Zoleikha Biron, PhD, is applying novel machine learning techniques to address challenges facing cyber-physical systems (CPS) in a project recently funded by the National Science Foundation. Her $560k CAREER project, “Toward Resilient and Secure Cyber Physical Systems: Learn Fast from Experiences and Transfer the Knowledge,” aims to bring together analytical solutions and novel machine learning techniques to address interdisciplinary challenges of cyber-security and reliable operation of cyber physical systems with a case study on smart grids.
Distributed large-scale CPSs are complex, interconnected infrastructures that integrate physical processes with computational elements for control, monitoring, and decision-making. Biron’s work focuses on the resiliency of such distributed systems, which rely on data from multiple, geographically dispersed components to function effectively.
A typical example is a power system comprising renewable energy sources, residential and commercial consumers, and traditional power plants or generators. Ensuring reliable performance in these systems requires comprehensive data collection, evaluation, and analysis by decision-making units.
In modern implementations, data is often transmitted over Wi-Fi and communication networks—channels that are vulnerable to cyber-attacks and malicious activity. This research aims to detect cyber-attacks, assess their severity and impact on system performance, and apply machine learning (ML), artificial intelligence (AI), and control theory techniques to enable the system to maintain near-normal operations during and after an attack. Beyond existing resilience and control methods, this research introduces the concept of Anti-Fragility in CPSs. Unlike traditional approaches that focus solely on recovery, anti-fragile systems are designed to learn from past attacks and adapt, thereby strengthening their ability to identify and respond to future, previously unknown threats. This property empowers CPSs not only to withstand cyber-attacks but also to evolve and improve in robustness and adaptability by leveraging prior experiences.
This research helps make critical systems—like power grids or transportation networks—more secure, smarter, and stronger against cyber-attacks.

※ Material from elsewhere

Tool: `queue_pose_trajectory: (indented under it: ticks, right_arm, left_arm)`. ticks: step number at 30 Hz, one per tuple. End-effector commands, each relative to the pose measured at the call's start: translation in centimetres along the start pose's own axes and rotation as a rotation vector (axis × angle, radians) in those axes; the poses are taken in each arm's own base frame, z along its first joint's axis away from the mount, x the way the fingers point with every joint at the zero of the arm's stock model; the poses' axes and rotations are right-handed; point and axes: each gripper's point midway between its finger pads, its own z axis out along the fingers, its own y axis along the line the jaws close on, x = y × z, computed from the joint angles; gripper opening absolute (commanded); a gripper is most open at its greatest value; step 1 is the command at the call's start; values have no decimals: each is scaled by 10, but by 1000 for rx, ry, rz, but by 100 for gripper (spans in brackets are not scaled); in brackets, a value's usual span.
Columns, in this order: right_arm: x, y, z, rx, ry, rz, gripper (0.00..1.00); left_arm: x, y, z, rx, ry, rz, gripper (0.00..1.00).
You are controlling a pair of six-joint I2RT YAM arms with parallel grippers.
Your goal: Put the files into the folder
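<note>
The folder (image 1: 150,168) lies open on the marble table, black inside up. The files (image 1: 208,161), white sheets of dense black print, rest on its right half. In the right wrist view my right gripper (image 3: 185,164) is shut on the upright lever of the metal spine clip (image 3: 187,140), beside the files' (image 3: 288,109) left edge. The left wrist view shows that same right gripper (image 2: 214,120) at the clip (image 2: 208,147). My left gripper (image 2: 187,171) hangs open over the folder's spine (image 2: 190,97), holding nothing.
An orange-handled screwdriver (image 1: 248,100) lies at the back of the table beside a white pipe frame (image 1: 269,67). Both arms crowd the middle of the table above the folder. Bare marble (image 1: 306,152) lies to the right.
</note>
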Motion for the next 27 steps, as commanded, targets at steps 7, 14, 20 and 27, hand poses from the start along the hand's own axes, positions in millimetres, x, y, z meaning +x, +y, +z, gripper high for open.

Today, these systems depend on computers and the internet to collect data and make decisions. But that also makes them targets for hackers.
Biron’s project focuses on not just detecting cyber-attacks, but also helping systems recover and get even better after being attacked—similar to how our immune systems learn from past infections to protect us in the future. For power systems, this means:
- More reliable electricity and services, even during cyber threats
- Fewer outages or disruptions, keeping homes, hospitals, and businesses safe
- Smarter systems that can learn from past attacks and protect themselves better over time
In short, the work aims to build self-improving technologies that can keep critical systems running smoothly and safely—even under attack.